By using a polymerase chain reaction based cloning strategy we isolated the gene (carB) encoding the enzyme phytoene dehydrogenase from Phycomyces blakesleeanus. The deduced protein, a 583 residue polypeptide, showed great similarity to carotenoid dehydrogenases from other fungi and bacteria, especially in the amino-terminal region. The main conserved regions found in other phytoene dehydrogenases, which are thought to be essential for the enzymatic activity, are present in the sequence from Phycomyces. Heterologous expression of the Phycomyces gene in Escherichia coli showed that, as in other fungi and bacteria, a single polypeptide catalyzes the four dehydrogenations that convert phytoene to lycopene. RNA measurements indicated that the level of expression of the phytoene dehydrogenase gene in wild-type mycelia increased in response to blue light. The kinetics of this increase in transcription of the gene after blue light induction (0.1 and 0.4 W/m2) exhibit a two-step (biphasic) dependence on fluence rate, suggesting that there could be two separate components involved in the reception of the low and high blue light signal. The presence of vitamin A in the medium stimulated transcript accumulation in the wild type and in some carotenogenic mutant strains. Diphenylamine, a phytoene dehydrogenase inhibitor, did not affect the level of transcription of this gene.

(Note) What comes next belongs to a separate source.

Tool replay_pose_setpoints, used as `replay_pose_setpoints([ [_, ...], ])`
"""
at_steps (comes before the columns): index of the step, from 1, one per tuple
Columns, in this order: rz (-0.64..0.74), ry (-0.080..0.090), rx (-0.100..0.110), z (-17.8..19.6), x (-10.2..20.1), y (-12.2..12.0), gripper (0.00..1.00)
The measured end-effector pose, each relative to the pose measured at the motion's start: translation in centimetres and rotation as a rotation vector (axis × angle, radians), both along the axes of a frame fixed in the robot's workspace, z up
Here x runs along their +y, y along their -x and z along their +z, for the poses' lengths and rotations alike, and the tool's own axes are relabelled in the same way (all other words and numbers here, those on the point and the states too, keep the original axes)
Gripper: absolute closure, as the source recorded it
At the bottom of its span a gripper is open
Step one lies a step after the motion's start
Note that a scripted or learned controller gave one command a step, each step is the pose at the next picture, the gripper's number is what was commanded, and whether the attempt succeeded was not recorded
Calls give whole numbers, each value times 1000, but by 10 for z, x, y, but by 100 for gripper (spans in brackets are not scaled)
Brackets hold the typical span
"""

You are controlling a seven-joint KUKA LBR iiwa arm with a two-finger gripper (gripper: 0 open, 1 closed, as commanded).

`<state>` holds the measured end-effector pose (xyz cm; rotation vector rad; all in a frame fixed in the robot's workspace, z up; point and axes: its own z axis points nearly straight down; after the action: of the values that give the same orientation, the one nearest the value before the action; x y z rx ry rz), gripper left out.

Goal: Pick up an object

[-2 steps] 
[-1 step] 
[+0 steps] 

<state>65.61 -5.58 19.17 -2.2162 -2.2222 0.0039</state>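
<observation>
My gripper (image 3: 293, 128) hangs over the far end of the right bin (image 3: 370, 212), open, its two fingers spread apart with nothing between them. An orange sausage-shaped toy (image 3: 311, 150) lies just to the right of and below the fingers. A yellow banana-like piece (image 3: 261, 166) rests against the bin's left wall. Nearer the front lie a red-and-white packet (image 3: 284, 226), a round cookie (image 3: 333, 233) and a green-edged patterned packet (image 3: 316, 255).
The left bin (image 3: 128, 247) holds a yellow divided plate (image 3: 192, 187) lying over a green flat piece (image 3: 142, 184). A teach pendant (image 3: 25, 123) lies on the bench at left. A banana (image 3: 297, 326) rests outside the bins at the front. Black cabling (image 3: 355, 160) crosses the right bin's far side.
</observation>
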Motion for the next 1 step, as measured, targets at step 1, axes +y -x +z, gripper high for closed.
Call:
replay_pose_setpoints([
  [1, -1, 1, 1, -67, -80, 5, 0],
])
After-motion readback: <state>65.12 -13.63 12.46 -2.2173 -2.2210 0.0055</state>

Carotenoid biosynthesis in wild type and mutant strains of Mucor circinelloides.

Carotenoid biosynthesis in wild type Mucor circinelloides has been investigated and the biochemical characterisation of the MS1 and MS9 mutant strains, impaired in carotenoid formation, carried out. In liquid cultures, all strains produced carotenoids (mainly beta-carotene, but also xi-carotene, lycopene and gamma-carotene) at the onset of stationary phase of growth. Carotenogenesis was light dependent. In liquid cultures carotenoid formation in wild type was affected by diphenylamine, which prevented desaturation, nicotine, resulting in reduced carotenoid levels, but CPTA caused an increase in the total carotenoid content but a reduced beta-carotene level, with the accumulation of lycopene and gamma-carotene. The mutant strains MS1 and MS9 contained only 5.0 and 11.5% of wild type carotenoid levels, respectively. Cell extracts of light-grown mycelia, incubated with 3(R)-[2-14C] mevalonic acid, produced beta-carotene, but incorporations into carotenoids were substantially reduced in the cell extracts of MS1 and MS9. Analysis of prenyl diphosphate intermediates indicated that, compared to wild type, geranylgeranyl diphosphate accumulated in MS1. MS9 extracts produced a larger amount of prenyl phosphates and a more even distribution of radioactivity from mevalonic acid into farnesyl and geranylgeranyl diphosphates. Squalene and long chain prenyl phosphates were formed by the cell extracts of all strains. It is proposed that the MS1 strain possesses a mutation in a gene responsible for phytoene formation, whilst a regulatory mutation, affecting prenyl transferase activities has occurred in MS9.